En juin 2014, face à une campagne du collectif “Contre la cherté du Transport vers l’Algérie”, le ministre des Transports, Amar Ghoul, a annoncé une réduction des prix de billet de bateau de 50 % . Cette décision est restée en suspens, malgré les revendications de membres de la diaspora algérienne installés en Europe.
 
Les prix de la traversée sont exorbitants même en basse saison : j’ai payé 1 200 euros pour un aller-retour en comptant le transport de ma voiture. C’est un prix qui devrait être réservé aux grandes croisières, pas à une traversée de cette qualité !”

Un sentiment partagé avec de nombreux membres de la diaspora algérienne, qui se sont plaints des prix de la traversée en haute saison, qui peuvent s'élever à plus de 2 000 euros pour un couple et une voiture.
Ces derniers n’hésitent pas à s’exprimer sur la page Facebook de la compagnie “Algérie Ferries” et sur plusieurs forums de voyage. Leurs commentaires sont accompagnés de photos et vidéos, similaires à celles de notre Observateur.



 

“En Algérie, le secteur du transport maritime est malade”

Abdou Semmar, directeur de la rédaction d'Algerie Part, explique ces conditions de voyage par une crise du secteur du transport maritime en Algérie.
 
En Algérie, le secteur du transport maritime est malade. La société Algerie Ferries n’a pas su s’adapter aux mutations du pays : les voyages s’effectuent pour la plupart à l’international, ce qui est très coûteux, alors qu’ils pourraient miser sur les mobilités internes.

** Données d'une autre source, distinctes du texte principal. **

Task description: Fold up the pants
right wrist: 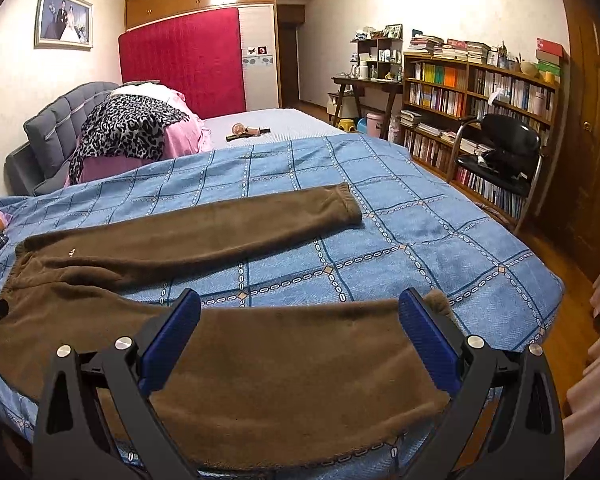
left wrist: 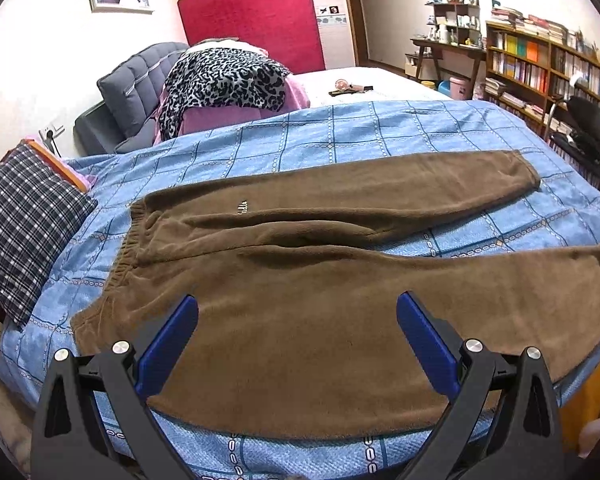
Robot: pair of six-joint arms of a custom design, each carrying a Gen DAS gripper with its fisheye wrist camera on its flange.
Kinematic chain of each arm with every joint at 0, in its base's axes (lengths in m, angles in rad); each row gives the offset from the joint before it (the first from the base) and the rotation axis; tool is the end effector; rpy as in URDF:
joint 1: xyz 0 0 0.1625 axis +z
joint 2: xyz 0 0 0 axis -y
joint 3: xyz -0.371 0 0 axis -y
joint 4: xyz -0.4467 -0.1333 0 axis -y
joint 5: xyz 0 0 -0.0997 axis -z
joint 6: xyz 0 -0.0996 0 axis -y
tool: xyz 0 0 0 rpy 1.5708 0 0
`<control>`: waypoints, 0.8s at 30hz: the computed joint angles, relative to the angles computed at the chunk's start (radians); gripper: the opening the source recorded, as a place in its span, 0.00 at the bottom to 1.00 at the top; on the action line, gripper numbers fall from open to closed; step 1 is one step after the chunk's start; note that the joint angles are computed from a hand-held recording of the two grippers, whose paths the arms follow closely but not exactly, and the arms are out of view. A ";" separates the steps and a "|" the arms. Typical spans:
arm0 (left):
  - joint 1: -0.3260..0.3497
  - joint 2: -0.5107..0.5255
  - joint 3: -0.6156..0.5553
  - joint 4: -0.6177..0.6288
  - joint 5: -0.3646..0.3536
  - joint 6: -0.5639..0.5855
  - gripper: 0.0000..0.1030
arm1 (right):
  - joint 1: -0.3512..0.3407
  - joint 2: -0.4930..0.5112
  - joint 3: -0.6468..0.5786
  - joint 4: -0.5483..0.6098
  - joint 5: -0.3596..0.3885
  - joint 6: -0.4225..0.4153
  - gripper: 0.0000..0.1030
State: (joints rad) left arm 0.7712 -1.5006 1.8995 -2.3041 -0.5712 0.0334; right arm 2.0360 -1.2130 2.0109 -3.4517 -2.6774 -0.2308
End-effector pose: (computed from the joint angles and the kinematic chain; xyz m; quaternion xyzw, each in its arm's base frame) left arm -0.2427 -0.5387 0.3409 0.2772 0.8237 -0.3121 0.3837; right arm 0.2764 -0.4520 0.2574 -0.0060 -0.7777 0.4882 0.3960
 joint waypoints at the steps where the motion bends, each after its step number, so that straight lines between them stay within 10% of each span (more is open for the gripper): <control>1: 0.004 0.005 -0.006 -0.002 0.003 -0.001 0.95 | -0.003 0.001 -0.001 0.009 0.000 0.005 0.97; 24: 0.188 0.258 -0.330 0.049 0.027 -0.034 0.95 | -0.167 0.074 -0.204 0.263 0.124 0.073 0.97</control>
State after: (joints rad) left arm 0.9589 -1.2427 1.5697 -2.2552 -0.5444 -0.0004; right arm 1.8693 -1.1386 1.8068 -3.1889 -2.5529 -0.1575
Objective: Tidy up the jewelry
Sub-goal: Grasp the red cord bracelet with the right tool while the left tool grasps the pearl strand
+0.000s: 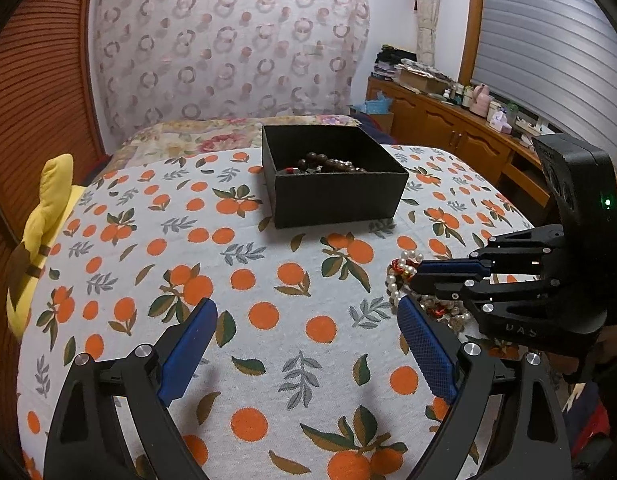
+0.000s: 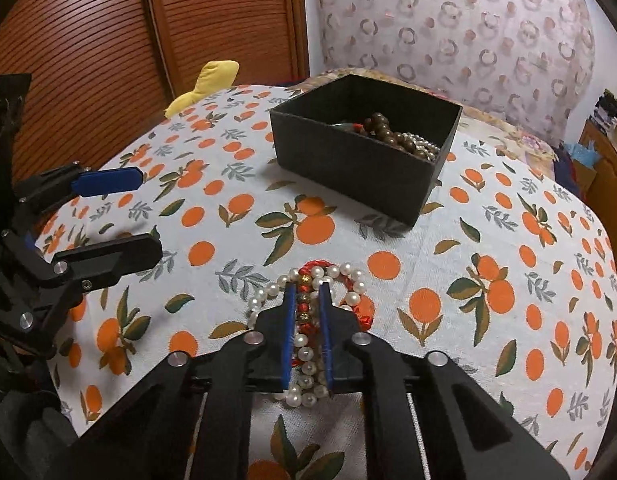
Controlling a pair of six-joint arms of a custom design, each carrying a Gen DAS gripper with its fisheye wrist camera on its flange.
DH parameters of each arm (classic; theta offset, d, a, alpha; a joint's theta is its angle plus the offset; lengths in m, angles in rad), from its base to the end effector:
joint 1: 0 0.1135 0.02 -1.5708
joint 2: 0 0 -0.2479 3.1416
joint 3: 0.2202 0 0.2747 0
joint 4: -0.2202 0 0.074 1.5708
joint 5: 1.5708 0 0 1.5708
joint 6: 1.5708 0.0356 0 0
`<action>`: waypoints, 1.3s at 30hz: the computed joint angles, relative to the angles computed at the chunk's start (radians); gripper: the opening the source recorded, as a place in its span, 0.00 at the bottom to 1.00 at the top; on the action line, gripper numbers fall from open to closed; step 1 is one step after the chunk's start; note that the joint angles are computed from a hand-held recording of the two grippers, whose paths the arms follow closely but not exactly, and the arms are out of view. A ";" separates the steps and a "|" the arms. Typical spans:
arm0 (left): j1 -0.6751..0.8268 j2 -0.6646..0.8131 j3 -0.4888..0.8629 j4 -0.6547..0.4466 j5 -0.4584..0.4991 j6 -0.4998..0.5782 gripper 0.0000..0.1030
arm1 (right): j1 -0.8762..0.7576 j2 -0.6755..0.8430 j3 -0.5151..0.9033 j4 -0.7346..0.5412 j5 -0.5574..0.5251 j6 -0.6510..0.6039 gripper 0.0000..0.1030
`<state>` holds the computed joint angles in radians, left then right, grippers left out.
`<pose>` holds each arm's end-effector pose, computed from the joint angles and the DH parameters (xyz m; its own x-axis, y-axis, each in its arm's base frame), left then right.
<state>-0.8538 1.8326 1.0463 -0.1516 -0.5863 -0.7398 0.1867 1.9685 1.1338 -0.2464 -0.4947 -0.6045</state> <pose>0.2628 -0.2715 0.1220 -0.6697 -0.0864 -0.7376 -0.0522 0.9962 -0.0692 0.3801 0.0890 0.0907 -0.4959 -0.6027 -0.6251 -0.8078 0.5844 0.0774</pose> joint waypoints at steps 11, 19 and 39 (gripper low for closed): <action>0.005 0.030 0.037 0.007 0.035 0.022 0.85 | -0.103 -0.131 -0.043 0.023 -0.132 0.009 0.07; 0.042 0.128 0.150 0.029 0.164 0.087 0.75 | -0.187 -0.212 -0.044 0.029 -0.193 0.026 0.07; 0.093 0.332 0.433 -0.142 0.249 0.205 0.06 | -0.216 -0.193 -0.061 0.046 -0.207 0.019 0.07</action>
<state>-0.7612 2.1643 1.4793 -0.2935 -0.3373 -0.5349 -0.0297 1.7754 1.0725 -0.2008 -0.7017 -0.5859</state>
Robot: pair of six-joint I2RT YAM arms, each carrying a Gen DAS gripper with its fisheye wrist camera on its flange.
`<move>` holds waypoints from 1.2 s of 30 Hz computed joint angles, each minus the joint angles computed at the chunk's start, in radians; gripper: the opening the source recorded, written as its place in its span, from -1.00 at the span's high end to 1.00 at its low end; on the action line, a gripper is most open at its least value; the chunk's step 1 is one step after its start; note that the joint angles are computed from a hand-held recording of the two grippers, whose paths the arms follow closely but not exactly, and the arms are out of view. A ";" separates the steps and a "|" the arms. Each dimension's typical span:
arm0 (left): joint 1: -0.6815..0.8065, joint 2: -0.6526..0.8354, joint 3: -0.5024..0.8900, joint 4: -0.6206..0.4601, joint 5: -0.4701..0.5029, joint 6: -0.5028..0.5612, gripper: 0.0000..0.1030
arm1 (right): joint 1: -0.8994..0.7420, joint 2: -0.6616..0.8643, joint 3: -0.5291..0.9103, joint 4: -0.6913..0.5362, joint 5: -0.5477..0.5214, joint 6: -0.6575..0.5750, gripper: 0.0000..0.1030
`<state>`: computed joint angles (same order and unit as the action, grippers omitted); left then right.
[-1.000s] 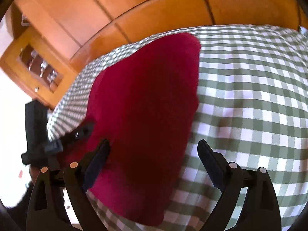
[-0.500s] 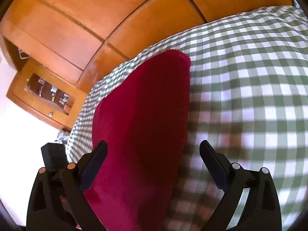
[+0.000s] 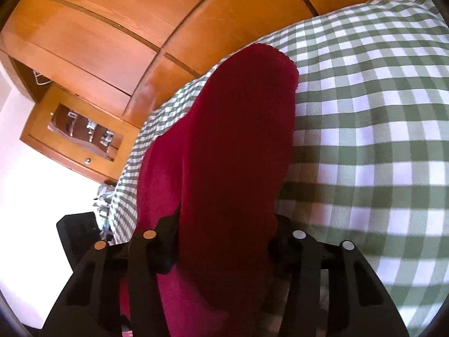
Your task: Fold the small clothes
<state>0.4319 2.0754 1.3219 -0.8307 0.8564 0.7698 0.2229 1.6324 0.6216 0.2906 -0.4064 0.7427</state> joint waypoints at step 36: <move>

Par ailleurs, la plupart des bateaux n’ont pas été rénovés depuis leur construction et sur 1 400 km de côtes, la plupart des ports sont laissés pour compte. Les autorités algériennes ont choisi de miser sur le transport aérien au détriment des marchands, et des familles. [Transportant des marchandises et souvent véhiculés, les membres de la diaspora algérienne sont obligés d’emprunter la voie maritime pour rendre visite à leur famille.]

Après la publication de plusieurs pétitions en ligne, un nouveau contrat de 175 millions de dollars a été signé le 11 mars avec une entreprise chinoise pour permettre la construction d’un nouveau bateau.

Contactés par la rédaction des Observateurs de France 24, les ministères du Tourisme et des Transports, ainsi que l’agence maritime Algérie Ferries n’ont pas donné suite à nos questions. Nous publierons leurs réponses si elles nous parviennent.